** Task to carry out **
Look through the listing below and report every line that contains "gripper".
§
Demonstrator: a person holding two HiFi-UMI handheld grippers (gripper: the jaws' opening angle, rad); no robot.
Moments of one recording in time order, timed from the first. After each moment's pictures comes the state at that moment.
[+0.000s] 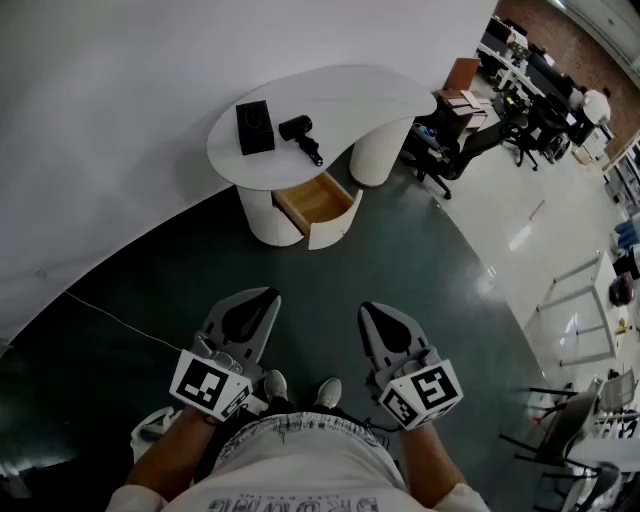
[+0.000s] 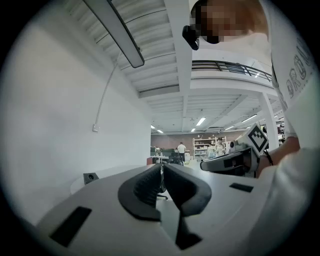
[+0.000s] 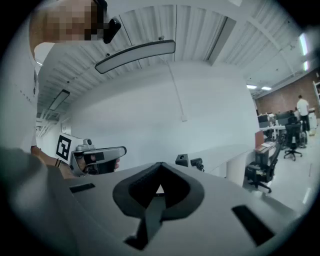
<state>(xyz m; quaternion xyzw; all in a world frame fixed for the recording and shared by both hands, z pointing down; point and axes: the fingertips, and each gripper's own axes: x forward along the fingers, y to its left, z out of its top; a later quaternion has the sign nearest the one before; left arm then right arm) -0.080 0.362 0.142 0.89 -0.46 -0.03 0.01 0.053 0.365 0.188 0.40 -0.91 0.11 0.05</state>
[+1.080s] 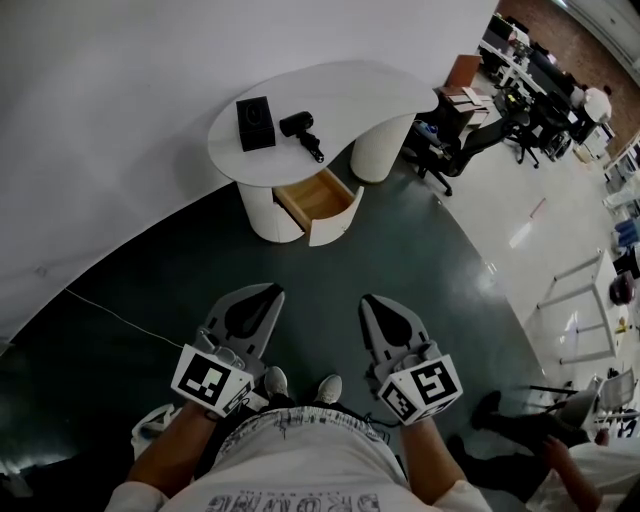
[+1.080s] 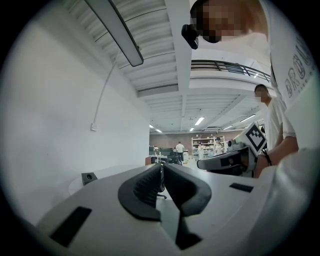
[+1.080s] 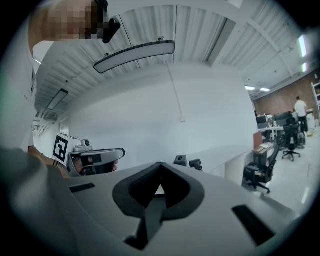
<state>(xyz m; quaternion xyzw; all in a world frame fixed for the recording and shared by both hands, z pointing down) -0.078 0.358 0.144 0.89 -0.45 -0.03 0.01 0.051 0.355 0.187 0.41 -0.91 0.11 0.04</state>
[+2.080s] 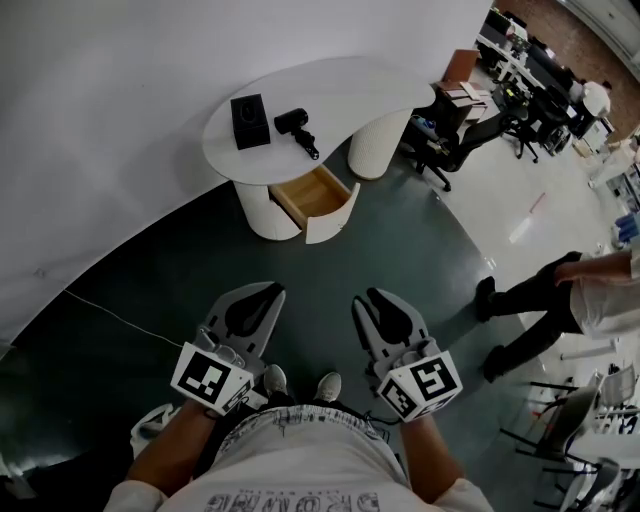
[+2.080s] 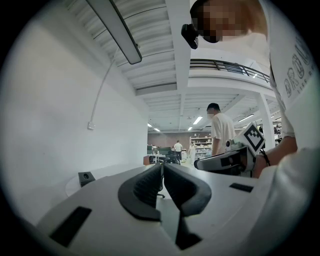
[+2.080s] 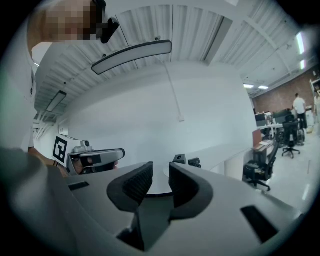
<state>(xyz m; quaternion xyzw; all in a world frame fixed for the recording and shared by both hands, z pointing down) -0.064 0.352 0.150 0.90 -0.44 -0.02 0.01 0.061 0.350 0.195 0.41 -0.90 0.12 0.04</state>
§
** Task result **
Demonstrator: a person holding two HiFi-UMI handheld grippers (gripper: the jaws' opening angle, rad); no robot.
<state>(xyz m; quaternion xyzw; all in a world frame fixed for the recording and shared by both hands, z pointing down; point and axes: the fingertips, and each gripper's own axes: x forward along the fingers, y to its left, z out of its top; a later quaternion has the sign nearest the one before; left arm then right arm) -0.080 0.362 0.142 0.89 -0.46 -0.03 0.01 0.053 0.365 0.188 0.40 -0.91 0.11 0.05</state>

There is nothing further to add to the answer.